AIM OF THE TASK: In the copy, every line of the material that follows must appear exactly, and no pictures should.

DATA SEGMENT:

:::

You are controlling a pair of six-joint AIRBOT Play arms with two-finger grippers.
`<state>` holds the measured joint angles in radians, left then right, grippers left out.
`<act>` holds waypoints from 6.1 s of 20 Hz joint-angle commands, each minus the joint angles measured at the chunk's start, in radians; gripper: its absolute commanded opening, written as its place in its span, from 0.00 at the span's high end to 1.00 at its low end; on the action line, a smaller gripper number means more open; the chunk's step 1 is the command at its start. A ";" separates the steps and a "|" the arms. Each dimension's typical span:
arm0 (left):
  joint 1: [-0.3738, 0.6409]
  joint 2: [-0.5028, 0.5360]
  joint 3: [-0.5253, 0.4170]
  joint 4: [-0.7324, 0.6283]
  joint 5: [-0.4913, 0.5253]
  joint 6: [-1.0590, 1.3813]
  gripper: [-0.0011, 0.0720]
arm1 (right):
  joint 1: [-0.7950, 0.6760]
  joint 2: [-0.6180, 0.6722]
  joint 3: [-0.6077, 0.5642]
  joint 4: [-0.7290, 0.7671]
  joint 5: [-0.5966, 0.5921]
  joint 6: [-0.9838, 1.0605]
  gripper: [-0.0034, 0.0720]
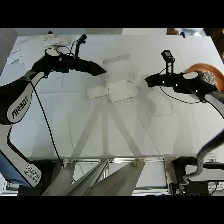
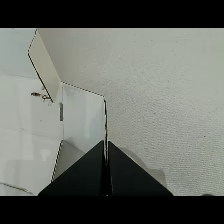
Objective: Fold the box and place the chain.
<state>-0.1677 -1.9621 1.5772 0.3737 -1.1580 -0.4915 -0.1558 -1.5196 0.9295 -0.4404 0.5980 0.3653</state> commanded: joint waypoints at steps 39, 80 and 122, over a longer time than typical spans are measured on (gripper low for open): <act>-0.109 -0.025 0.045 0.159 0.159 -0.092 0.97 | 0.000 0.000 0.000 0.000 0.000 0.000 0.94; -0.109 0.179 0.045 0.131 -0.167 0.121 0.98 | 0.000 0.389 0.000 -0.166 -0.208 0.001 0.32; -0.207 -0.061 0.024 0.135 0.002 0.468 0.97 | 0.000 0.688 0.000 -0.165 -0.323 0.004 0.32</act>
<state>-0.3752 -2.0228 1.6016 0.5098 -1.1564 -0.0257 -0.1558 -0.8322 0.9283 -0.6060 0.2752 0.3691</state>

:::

RESPONSE TO THE TASK:
You are controlling a pair of six-joint AIRBOT Play arms with two-finger grippers.
`<state>` holds the measured joint angles in radians, left then right, grippers left out.
`<act>` holds waypoints from 6.1 s of 20 Hz joint-angle commands, each minus the joint angles measured at the chunk's start, in radians; gripper: its absolute commanded opening, written as its place in its span, from 0.00 at the span's high end to 1.00 at its low end; on the action line, a smaller gripper number means more open; the chunk's step 1 is the command at its start. A ";" separates the steps and a "|" the arms. Each dimension's typical span:
arm0 (left):
  joint 1: [-0.3738, 0.6409]
  joint 2: [-0.5028, 0.5360]
  joint 3: [-0.5253, 0.4170]
  joint 4: [-0.7324, 0.6283]
  joint 5: [-0.4913, 0.5253]
  joint 6: [-1.0590, 1.3813]
  gripper: [-0.0011, 0.0720]
arm1 (right):
  joint 1: [-0.7950, 0.6760]
  joint 2: [-0.6180, 0.6722]
  joint 3: [-0.6077, 0.5642]
  joint 4: [-0.7290, 0.7671]
  joint 5: [-0.5966, 0.5921]
  joint 6: [-0.9838, 1.0605]
  gripper: [-0.0034, 0.0720]
Objective: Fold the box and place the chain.
<state>-0.1677 -1.9621 1.5772 0.3737 -1.1580 -0.4915 -0.1558 -1.5196 0.9295 -0.4404 0.5980 0.3653</state> commanded: joint waypoints at steps 39, 80 and 122, over a longer time than typical spans are measured on (gripper low for open): <act>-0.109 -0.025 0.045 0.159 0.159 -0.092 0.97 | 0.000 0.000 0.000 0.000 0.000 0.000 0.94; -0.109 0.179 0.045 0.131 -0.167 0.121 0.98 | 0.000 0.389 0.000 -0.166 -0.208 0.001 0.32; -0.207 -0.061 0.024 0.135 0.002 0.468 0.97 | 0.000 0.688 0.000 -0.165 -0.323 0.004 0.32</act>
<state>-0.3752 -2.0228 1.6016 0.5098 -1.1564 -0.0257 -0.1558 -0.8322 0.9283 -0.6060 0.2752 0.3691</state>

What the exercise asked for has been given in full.